- _Directions_: Retype every line of the data, keeping each word exactly.

- _Data section_:

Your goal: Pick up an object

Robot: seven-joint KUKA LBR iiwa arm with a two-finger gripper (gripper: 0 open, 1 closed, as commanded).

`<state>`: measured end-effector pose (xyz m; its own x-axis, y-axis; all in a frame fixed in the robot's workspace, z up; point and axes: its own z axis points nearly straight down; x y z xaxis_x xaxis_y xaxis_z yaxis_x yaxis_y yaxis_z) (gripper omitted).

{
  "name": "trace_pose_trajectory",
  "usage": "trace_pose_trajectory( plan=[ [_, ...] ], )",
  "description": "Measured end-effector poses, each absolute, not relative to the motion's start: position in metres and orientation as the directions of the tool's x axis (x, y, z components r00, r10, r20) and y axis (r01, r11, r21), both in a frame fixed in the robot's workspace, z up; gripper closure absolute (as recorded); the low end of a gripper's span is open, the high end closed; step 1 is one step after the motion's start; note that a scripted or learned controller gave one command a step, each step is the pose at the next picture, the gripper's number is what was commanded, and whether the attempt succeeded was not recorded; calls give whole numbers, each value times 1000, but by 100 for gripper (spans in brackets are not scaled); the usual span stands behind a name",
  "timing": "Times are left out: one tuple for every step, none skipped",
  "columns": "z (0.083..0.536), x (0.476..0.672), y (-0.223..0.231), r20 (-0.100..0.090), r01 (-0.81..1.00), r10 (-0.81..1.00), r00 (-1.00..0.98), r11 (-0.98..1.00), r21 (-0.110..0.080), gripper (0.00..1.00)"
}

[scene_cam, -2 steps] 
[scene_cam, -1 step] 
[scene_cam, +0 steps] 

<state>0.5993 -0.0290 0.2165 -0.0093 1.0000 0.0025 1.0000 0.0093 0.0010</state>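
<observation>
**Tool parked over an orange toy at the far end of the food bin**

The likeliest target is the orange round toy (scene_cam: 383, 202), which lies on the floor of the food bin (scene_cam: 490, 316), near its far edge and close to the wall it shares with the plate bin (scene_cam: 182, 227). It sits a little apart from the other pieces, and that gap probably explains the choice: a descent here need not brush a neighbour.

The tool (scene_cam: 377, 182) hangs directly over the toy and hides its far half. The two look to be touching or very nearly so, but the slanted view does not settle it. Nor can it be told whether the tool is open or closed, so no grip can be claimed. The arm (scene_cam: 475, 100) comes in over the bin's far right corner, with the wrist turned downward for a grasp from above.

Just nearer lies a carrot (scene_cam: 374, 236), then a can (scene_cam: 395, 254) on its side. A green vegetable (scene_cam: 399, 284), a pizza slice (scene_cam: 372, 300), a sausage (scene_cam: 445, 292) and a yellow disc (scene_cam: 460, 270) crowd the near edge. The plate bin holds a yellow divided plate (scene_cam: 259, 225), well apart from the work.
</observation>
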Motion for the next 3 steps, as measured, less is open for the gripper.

- _Task response_:
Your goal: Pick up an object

Robot: seven-joint KUKA LBR iiwa arm with a two-finger gripper (gripper: 0 open, 1 closed, as commanded).

`<state>`: measured end-effector pose (xyz m; its own x-axis, y-axis; all in a frame fixed in the robot's workspace, z up; point and axes: its own z axis points nearly straight down; x y z xaxis_x xaxis_y xaxis_z yaxis_x yaxis_y yaxis_z) (gripper omitted).

{
  "name": "trace_pose_trajectory",
  "usage": "trace_pose_trajectory( plan=[ [_, ...] ], )",
  "description": "Measured end-effector poses, each absolute, not relative to the motion's start: position in metres and orientation as the directions of the tool's x axis (x, y, z components r00, r10, r20) and y axis (r01, r11, r21), both in a frame fixed in the robot's workspace, z up; gripper closure absolute (as recorded); the low end of a gripper's span is open, the high end closed; step 1 is one step after the motion's start; note that a scripted or learned controller gave one command a step, each step is the pose at the next picture, the gripper's number is what was commanded, and whether the attempt succeeded was not recorded; calls give whole numbers, each value times 1000, but by 100 for gripper (spans in brackets are not scaled); the usual span stands behind a name",
  "timing": "Times are left out: one tuple for every step, none skipped",
  "columns": "z (0.083..0.536), x (0.476..0.672), y (-0.223..0.231), r20 (-0.100..0.090), r01 (-0.81..1.00), r10 (-0.81..1.00), r00 (-1.00..0.98), r11 (-0.98..1.00), r21 (-0.110..0.080), gripper (0.00..1.00)"
}

[scene_cam, -2 steps] 
[scene_cam, -1 step] 
[scene_cam, +0 steps] 

<state>0.5993 -0.0290 0.2165 -0.0093 1.0000 0.0025 1.0000 0.0093 0.0010</state>
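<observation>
**Tool parked over an orange toy at the far end of the food bin**

The likeliest target is the orange round toy (scene_cam: 383, 202), which lies on the floor of the food bin (scene_cam: 490, 316), near its far edge and close to the wall it shares with the plate bin (scene_cam: 182, 227). It sits a little apart from the other pieces, and that gap probably explains the choice: a descent here need not brush a neighbour.

The tool (scene_cam: 377, 182) hangs directly over the toy and hides its far half. The two look to be touching or very nearly so, but the slanted view does not settle it. Nor can it be told whether the tool is open or closed, so no grip can be claimed. The arm (scene_cam: 475, 100) comes in over the bin's far right corner, with the wrist turned downward for a grasp from above.

Just nearer lies a carrot (scene_cam: 374, 236), then a can (scene_cam: 395, 254) on its side. A green vegetable (scene_cam: 399, 284), a pizza slice (scene_cam: 372, 300), a sausage (scene_cam: 445, 292) and a yellow disc (scene_cam: 460, 270) crowd the near edge. The plate bin holds a yellow divided plate (scene_cam: 259, 225), well apart from the work.
</observation>
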Motion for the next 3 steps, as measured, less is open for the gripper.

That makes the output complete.